▽

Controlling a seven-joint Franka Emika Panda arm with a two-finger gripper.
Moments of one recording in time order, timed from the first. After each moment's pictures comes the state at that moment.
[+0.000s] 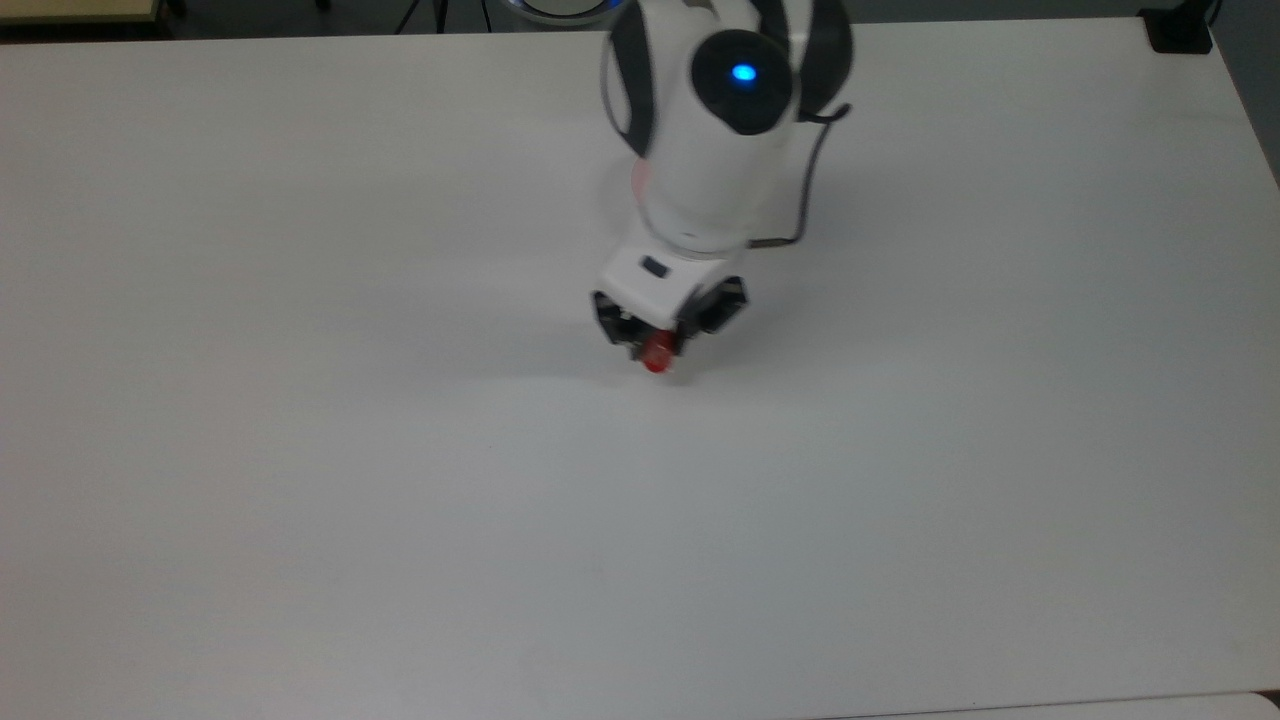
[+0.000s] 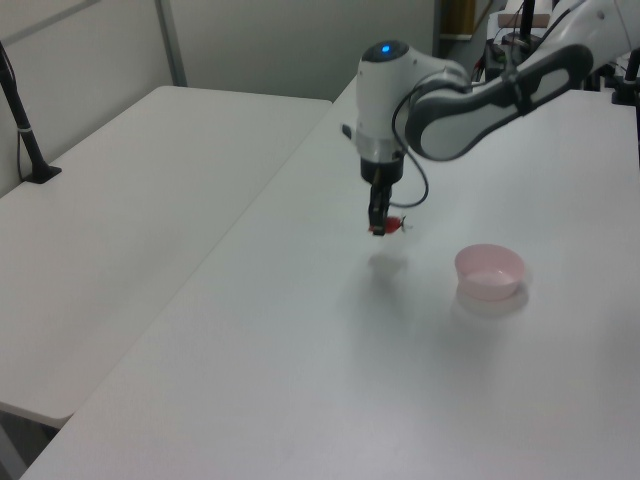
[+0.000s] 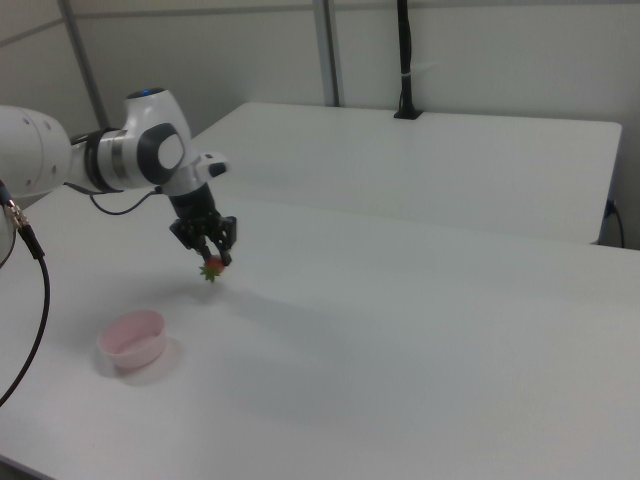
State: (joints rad) arm 0.25 0.48 -0.03 -1.58 -0.14 2.09 0.07
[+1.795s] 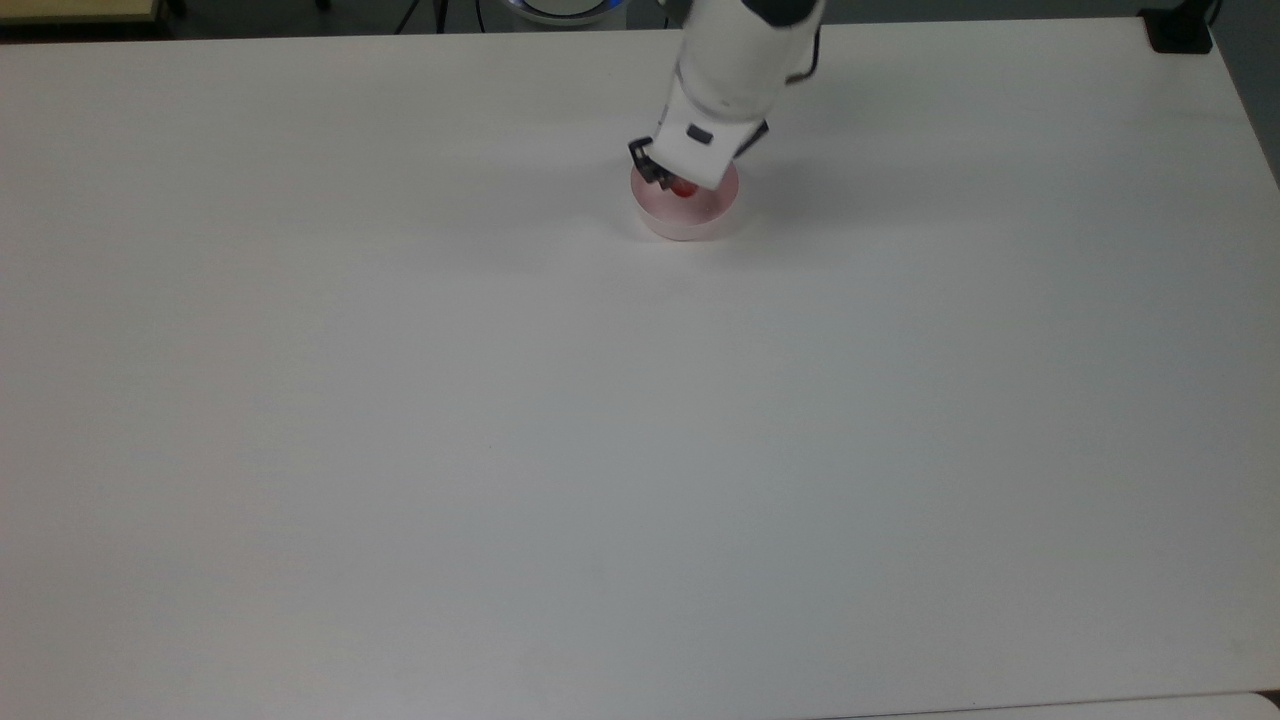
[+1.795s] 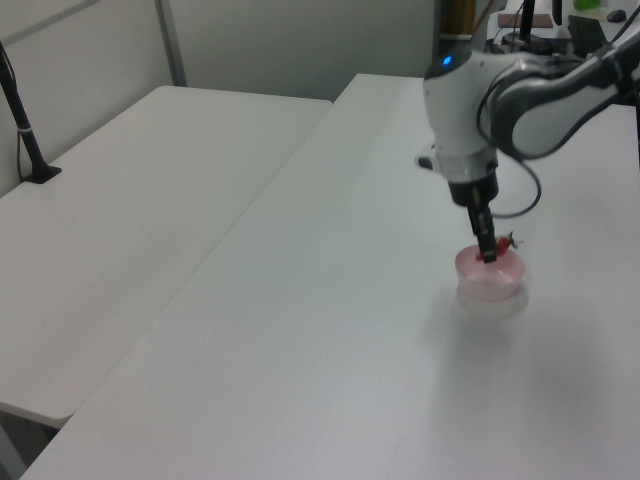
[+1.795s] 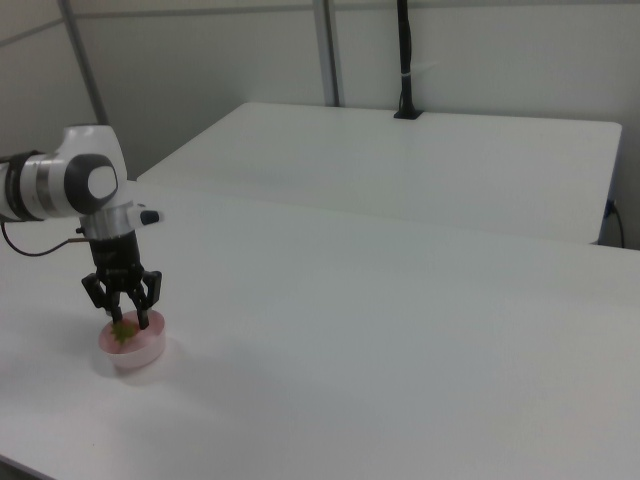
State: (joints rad) arm 0.31 0.17 0.05 -2.02 -0.06 1.93 0.00
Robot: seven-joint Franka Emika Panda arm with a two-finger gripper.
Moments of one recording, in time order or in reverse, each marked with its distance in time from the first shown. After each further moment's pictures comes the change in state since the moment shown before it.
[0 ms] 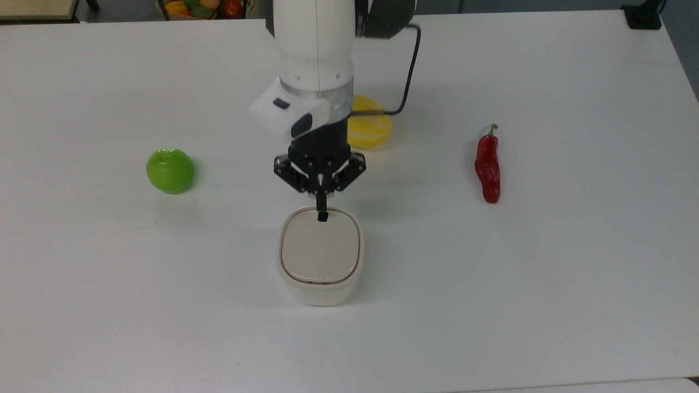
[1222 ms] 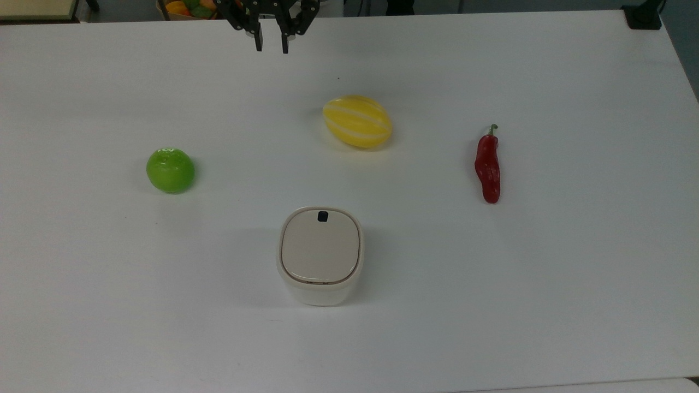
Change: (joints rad) arm -0.069 -0.386 -0.014 -0.162 -0.004 -0.605 0.000
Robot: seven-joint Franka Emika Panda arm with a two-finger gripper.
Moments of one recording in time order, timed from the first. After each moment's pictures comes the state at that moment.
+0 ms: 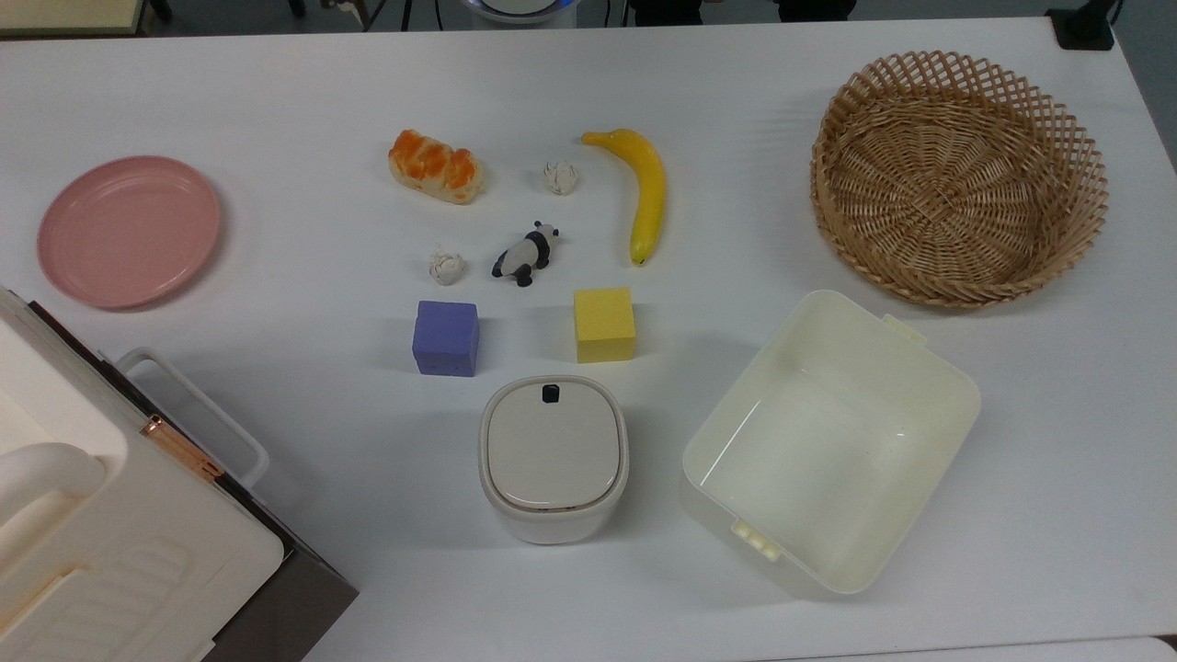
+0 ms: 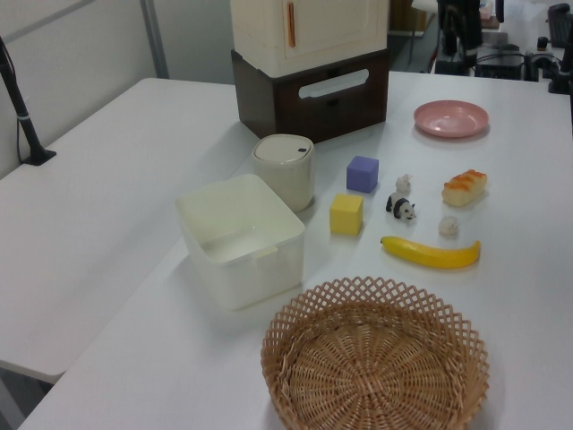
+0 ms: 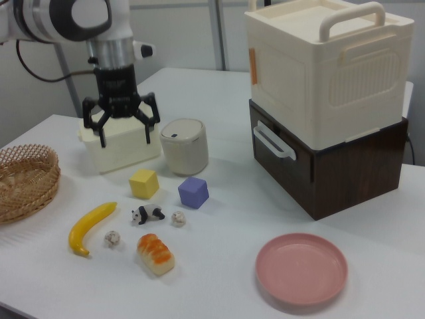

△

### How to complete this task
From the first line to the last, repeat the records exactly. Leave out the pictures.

### Answer
Controlling a seven-joint Franka Emika Panda arm with a two-finger gripper.
Moments of one recording in time order, timed from the first. After each moment's pictures comes the state at that moment.
[+0.000s] 
[+0.000s] 
[+0.000s] 
State: (joints rad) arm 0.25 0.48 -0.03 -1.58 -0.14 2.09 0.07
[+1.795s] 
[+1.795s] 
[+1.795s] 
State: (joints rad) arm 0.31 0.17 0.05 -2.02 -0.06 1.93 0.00
Robot: seven-joint Franka Emika Panda arm with a two-finger gripper.
Moments of one recording, in time order or in reverse, each marked with its distance in time from the first shown. After each further moment's pictures comes the change in state since the moment shown before it.
[0 ms] 
[1222 ms] 
Change: (joints rad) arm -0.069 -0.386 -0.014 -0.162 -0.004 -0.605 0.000
Robot: seven-joint Franka Emika Panda arm with a two-finger gripper.
Moments of one recording in time order, timed from the first. After each moment's pictures comes the state at that moment.
+0 ms: 
+0 ms: 
+0 ms: 

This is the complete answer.